WHAT YOU NEED TO DO →
What is the number of lines in the entries that contain the word "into"? Answer with that figure alone.

### INFORMATION SUPPLIED

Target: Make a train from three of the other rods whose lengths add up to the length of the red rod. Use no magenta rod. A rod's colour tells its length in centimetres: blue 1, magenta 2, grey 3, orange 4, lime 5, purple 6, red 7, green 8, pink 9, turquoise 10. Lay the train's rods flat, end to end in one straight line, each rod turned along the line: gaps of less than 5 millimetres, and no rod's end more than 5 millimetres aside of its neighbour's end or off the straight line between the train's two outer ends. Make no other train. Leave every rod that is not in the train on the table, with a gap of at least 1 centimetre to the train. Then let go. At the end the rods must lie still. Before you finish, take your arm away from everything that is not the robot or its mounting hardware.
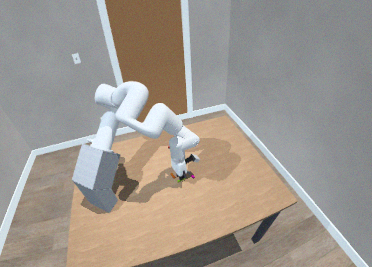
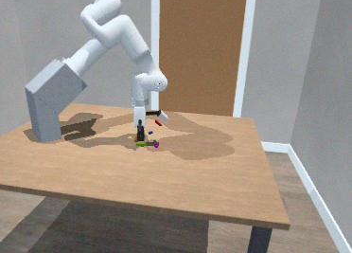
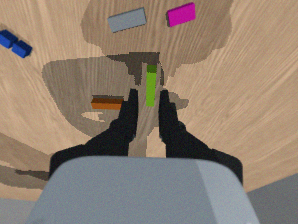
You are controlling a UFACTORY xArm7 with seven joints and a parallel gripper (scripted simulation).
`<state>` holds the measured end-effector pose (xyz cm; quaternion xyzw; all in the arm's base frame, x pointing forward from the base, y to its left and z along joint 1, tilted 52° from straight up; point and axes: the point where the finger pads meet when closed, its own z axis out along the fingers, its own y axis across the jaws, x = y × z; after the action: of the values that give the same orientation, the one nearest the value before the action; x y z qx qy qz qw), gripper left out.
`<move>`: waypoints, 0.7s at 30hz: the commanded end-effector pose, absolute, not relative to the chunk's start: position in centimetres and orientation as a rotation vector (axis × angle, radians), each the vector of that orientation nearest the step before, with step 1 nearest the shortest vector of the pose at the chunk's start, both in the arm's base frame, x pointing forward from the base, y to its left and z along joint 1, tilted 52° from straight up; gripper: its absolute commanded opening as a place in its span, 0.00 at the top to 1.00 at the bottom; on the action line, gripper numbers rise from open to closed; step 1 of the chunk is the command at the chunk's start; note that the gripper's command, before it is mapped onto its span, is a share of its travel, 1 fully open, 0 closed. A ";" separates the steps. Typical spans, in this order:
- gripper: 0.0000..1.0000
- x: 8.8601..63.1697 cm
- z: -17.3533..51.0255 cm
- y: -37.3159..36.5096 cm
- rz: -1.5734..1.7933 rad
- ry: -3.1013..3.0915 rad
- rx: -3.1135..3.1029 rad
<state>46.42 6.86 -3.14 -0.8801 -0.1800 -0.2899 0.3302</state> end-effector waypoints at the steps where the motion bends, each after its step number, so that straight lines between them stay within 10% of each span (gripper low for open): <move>1: 0.76 46.7 -3.4 7.0 -0.761 -0.469 -2.304; 21: 0.76 47.0 -3.9 7.6 -0.761 -0.469 -2.304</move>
<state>46.96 7.68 -3.93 -0.8801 -0.1798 -0.2900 0.3301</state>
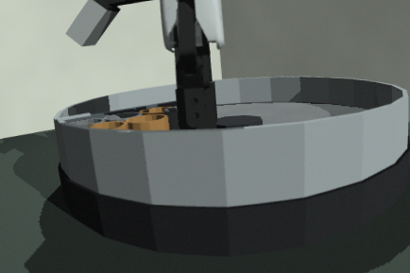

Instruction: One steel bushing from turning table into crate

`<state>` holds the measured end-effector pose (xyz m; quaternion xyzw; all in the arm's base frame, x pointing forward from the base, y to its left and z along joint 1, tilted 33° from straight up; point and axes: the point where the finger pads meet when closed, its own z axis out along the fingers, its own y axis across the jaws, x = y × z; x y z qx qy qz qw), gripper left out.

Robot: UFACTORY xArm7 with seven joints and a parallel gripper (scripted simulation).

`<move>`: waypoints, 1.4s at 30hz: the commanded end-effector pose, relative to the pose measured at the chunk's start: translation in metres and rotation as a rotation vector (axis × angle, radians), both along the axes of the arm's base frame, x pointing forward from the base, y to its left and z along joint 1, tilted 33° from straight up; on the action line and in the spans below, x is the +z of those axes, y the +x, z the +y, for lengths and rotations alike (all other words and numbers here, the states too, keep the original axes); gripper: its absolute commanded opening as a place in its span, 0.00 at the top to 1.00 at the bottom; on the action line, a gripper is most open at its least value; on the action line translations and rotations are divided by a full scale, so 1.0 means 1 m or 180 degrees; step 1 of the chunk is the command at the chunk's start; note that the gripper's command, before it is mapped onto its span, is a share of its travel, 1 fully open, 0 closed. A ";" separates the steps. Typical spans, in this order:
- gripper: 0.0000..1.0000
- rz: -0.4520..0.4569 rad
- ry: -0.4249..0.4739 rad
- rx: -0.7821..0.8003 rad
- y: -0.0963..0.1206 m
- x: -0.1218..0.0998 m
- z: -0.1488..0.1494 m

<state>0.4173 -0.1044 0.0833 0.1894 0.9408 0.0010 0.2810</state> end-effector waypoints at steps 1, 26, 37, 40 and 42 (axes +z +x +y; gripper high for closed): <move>1.00 -0.0008 -0.0001 0.0001 -0.001 0.003 0.000; 1.00 -0.0005 0.0000 0.0001 -0.010 0.017 0.002; 1.00 -0.0005 0.0000 0.0001 -0.015 0.026 0.003; 1.00 -0.0006 0.0000 0.0001 -0.016 0.027 0.003; 1.00 -0.0007 0.0001 0.0002 -0.016 0.028 0.004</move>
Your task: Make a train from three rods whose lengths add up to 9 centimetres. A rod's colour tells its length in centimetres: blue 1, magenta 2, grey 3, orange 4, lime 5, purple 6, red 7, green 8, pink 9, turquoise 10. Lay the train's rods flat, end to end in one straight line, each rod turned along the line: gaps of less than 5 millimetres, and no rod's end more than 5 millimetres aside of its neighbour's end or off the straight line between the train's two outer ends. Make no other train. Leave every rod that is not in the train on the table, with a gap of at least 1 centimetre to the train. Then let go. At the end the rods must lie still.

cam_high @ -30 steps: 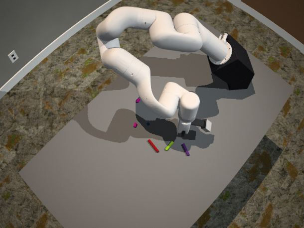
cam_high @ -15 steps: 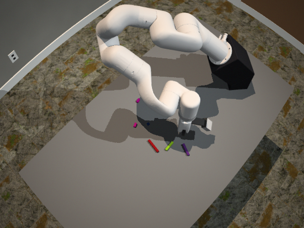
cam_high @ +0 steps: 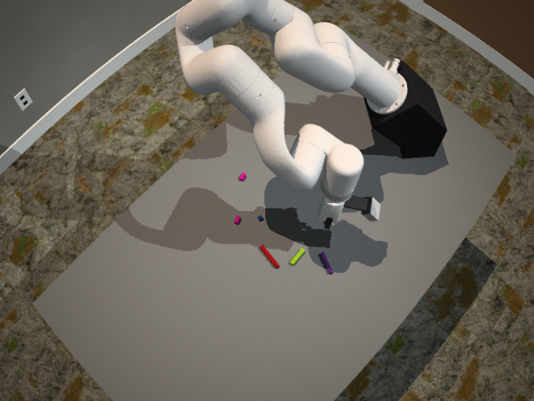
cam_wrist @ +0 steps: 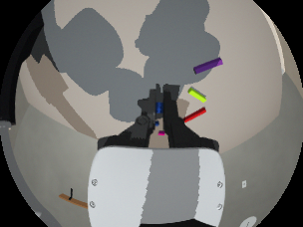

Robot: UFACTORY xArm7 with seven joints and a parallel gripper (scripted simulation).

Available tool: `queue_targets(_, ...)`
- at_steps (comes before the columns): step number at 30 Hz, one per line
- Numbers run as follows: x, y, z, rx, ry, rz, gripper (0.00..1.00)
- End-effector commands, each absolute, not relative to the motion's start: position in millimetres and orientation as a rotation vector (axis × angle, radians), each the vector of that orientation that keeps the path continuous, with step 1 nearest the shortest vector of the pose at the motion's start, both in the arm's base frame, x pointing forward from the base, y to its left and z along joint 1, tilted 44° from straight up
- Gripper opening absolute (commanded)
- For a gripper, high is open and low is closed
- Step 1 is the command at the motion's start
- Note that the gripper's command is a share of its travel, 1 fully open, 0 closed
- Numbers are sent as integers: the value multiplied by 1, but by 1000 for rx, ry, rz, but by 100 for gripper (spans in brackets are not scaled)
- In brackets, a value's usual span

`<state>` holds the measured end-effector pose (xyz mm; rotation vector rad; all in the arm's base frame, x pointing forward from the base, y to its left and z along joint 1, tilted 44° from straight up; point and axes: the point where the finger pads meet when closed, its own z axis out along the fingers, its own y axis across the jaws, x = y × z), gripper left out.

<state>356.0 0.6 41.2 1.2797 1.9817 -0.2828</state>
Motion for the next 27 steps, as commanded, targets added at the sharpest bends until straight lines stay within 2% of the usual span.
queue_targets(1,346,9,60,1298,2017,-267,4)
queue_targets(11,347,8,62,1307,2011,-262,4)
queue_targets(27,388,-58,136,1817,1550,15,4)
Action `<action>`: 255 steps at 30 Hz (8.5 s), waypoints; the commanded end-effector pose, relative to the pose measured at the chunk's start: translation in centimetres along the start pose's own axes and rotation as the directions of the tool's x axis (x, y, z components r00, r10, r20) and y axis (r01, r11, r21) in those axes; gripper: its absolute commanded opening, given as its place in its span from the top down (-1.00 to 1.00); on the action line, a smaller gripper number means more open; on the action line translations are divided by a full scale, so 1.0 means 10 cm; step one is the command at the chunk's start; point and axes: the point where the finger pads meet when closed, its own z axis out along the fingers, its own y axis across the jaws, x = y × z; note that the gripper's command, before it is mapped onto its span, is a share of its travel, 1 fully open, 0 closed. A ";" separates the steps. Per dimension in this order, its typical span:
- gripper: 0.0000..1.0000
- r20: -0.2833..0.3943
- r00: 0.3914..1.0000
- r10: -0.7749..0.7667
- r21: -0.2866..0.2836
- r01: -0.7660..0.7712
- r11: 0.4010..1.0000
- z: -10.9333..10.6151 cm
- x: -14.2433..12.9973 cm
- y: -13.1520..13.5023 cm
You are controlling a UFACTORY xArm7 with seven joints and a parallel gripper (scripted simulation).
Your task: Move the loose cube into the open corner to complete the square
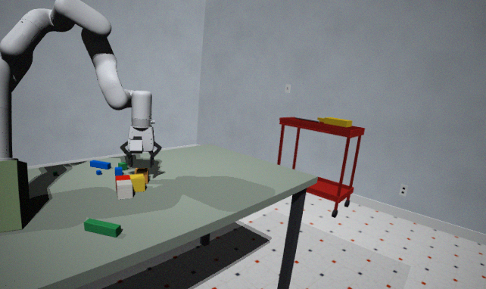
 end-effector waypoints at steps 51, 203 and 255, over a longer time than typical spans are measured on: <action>-0.66 0.001 1.000 0.000 0.004 0.000 1.000 0.22 -0.01 -0.04; 1.00 0.001 1.000 -0.010 0.004 0.010 1.000 -0.27 0.05 -0.06; 1.00 0.000 0.974 -0.228 0.004 0.228 0.974 -0.27 1.24 -0.52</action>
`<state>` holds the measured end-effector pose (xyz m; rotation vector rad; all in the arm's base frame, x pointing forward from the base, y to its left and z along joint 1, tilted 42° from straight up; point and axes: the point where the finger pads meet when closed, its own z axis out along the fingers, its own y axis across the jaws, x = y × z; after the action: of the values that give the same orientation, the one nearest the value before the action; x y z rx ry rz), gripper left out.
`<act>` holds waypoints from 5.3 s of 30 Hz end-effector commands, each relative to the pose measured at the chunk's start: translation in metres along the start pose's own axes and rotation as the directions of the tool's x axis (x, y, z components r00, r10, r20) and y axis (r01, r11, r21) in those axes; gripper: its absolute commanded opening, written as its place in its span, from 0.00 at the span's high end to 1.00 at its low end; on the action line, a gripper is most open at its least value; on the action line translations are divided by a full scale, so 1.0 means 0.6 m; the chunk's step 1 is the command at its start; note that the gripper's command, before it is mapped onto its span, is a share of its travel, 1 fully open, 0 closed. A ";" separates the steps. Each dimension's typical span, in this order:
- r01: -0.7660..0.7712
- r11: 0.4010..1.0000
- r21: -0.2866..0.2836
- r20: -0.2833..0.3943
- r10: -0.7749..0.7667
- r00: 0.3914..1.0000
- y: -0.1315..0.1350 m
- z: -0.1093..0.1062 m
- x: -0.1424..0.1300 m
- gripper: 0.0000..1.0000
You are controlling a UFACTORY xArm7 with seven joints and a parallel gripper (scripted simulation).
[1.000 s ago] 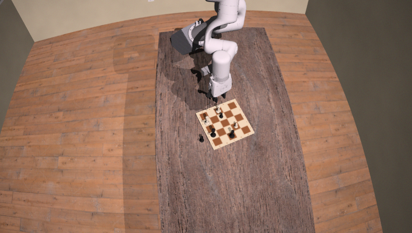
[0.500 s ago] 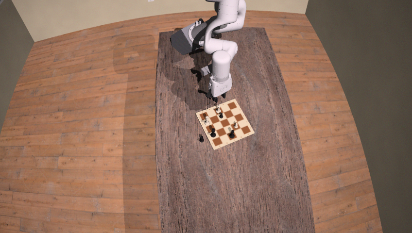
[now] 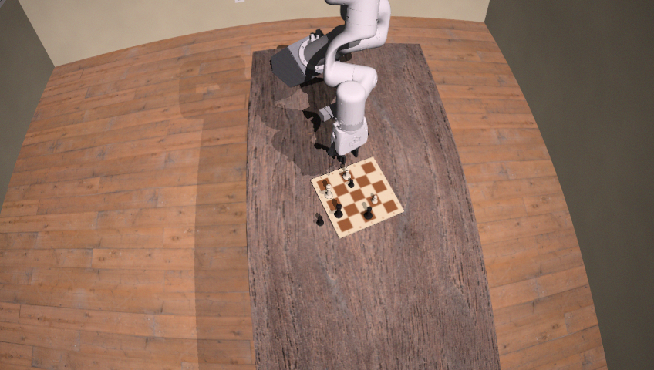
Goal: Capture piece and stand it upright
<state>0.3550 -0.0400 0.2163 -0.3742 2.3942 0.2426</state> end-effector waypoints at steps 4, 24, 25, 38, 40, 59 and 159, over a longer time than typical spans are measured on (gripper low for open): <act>0.000 1.000 0.001 0.003 0.000 1.000 -0.001 0.016 -0.002 0.57; 0.000 1.000 0.001 0.003 0.000 1.000 0.000 0.059 -0.002 0.57; 0.000 1.000 0.001 0.003 0.000 1.000 0.000 0.059 -0.002 0.57; 0.000 1.000 0.001 0.003 0.000 1.000 0.001 0.073 -0.002 0.57; 0.000 1.000 0.001 0.003 0.000 1.000 0.001 0.074 -0.002 0.57; 0.000 1.000 0.001 0.003 0.000 1.000 0.001 0.075 -0.002 0.57; 0.000 1.000 0.001 0.003 0.000 1.000 -0.001 0.136 -0.004 0.57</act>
<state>0.3993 -0.0197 0.1628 -0.3749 2.4054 0.2336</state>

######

EXPECTED ANSWER →
2